It’s where English colonization of America began—and where it effectively ended. It’s where representative government in America was first established and where the Revolutionary War reached its climax. All this history unfolded within a single 20-mile stretch of Virginia’s Tidewater region.
From England’s first permanent North American settlement at Jamestown to the colonial capital of Williamsburg to the American Revolution’s decisive battleground at Yorktown, America’s Historic Triangle witnessed seminal moments in how the United States was founded, governed and ultimately born.
English Colonization of America Starts at Jamestown
Following an arduous five-month journey from London, some 100 men and boys disembarked on a marshy peninsula 50 miles up the James River on May 14, 1607, and began the Jamestown colony.
“Jamestown represents the beginning of American society as it exists today,” says Jamestown Settlement senior curator Beverly Straube. “It is the site of England’s first successful transatlantic settlement that established English social, political and economic norms in what grew to become the United States of America.”
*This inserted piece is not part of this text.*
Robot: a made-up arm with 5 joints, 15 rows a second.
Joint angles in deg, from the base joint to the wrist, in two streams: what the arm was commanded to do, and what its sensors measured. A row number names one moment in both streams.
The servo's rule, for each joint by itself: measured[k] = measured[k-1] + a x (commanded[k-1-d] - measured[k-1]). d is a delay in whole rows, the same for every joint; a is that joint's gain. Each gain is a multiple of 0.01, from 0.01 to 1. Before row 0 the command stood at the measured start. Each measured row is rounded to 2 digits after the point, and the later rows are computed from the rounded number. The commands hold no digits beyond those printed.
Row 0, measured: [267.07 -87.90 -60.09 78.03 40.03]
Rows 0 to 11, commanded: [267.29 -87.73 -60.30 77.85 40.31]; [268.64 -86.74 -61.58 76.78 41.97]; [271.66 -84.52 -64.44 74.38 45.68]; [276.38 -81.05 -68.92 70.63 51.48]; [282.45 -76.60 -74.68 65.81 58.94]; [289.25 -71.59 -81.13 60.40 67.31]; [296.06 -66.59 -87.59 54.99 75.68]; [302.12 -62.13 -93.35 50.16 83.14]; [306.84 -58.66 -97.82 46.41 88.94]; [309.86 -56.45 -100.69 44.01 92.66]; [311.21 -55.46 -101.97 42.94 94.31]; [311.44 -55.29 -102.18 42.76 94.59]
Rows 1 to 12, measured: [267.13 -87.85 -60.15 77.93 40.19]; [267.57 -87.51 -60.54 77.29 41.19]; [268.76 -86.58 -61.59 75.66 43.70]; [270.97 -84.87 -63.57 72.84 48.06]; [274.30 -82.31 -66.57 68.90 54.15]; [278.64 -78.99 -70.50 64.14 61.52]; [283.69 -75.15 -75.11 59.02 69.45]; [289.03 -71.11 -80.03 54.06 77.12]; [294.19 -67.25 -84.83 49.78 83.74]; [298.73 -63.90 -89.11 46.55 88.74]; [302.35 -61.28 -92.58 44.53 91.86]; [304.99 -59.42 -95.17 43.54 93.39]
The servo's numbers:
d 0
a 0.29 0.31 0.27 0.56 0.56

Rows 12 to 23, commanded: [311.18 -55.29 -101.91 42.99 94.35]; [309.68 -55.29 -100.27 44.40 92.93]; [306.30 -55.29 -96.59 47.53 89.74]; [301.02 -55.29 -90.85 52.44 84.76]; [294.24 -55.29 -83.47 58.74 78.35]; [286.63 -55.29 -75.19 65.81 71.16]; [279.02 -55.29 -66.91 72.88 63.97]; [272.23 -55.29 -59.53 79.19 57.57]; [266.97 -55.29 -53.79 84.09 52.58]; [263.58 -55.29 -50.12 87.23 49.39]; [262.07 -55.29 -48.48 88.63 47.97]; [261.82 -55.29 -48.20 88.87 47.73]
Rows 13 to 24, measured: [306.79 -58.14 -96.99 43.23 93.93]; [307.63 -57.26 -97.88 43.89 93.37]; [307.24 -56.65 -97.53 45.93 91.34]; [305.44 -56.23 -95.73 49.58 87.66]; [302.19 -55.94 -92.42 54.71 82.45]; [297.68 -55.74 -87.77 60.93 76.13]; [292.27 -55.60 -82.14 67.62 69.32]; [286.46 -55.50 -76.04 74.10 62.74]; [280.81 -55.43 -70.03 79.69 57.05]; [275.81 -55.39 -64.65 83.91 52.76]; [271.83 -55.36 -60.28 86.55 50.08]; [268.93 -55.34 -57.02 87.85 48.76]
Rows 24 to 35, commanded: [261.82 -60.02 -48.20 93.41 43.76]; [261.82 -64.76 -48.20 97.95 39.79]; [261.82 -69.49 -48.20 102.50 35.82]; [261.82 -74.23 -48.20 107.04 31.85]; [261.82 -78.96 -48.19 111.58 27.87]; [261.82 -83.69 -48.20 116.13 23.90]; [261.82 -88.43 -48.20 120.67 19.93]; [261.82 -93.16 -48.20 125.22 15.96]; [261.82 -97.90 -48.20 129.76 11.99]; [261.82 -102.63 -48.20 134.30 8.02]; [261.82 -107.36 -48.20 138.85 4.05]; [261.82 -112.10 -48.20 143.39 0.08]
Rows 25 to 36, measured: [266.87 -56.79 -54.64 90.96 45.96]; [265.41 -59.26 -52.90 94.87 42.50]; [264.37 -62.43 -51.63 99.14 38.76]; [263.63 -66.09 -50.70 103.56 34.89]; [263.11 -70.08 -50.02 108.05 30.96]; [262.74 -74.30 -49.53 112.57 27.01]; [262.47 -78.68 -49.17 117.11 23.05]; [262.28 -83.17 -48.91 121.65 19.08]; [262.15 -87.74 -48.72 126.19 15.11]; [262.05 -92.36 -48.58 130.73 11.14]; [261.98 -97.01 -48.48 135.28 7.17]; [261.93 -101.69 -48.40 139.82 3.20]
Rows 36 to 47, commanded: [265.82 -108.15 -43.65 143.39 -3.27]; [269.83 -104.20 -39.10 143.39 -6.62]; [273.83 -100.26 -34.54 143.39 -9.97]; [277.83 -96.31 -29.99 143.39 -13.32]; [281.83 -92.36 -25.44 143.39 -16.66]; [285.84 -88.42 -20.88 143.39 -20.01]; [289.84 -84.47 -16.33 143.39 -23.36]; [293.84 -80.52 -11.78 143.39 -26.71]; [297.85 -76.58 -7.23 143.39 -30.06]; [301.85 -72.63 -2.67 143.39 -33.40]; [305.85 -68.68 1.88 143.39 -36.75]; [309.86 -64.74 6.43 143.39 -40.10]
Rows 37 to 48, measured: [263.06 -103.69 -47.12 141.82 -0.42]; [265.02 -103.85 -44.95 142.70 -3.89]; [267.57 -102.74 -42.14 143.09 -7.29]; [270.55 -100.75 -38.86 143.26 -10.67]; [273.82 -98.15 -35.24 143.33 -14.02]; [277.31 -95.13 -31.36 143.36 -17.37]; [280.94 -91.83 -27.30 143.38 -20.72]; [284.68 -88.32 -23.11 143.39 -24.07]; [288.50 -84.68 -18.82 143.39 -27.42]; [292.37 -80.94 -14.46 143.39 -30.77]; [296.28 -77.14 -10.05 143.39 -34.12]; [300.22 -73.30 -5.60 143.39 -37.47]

Members of the Virginia Company of London, the settlers came in search of silver, gold and a waterborne trade route to the Orient. Within months, however, they shifted from dreaming of riches to praying for survival. By the end of 1607, all but 38 had died from hunger, disease and attacks by the Indigenous Powhatan people. Supply ships brought additional settlers, but after a 1609 hurricane blew a convoy off course, the ensuing harsh winter and Powhatan siege led to “The Starving Time” in which settlers survived by eating dogs, shoe leather and, evidence suggests, even each other.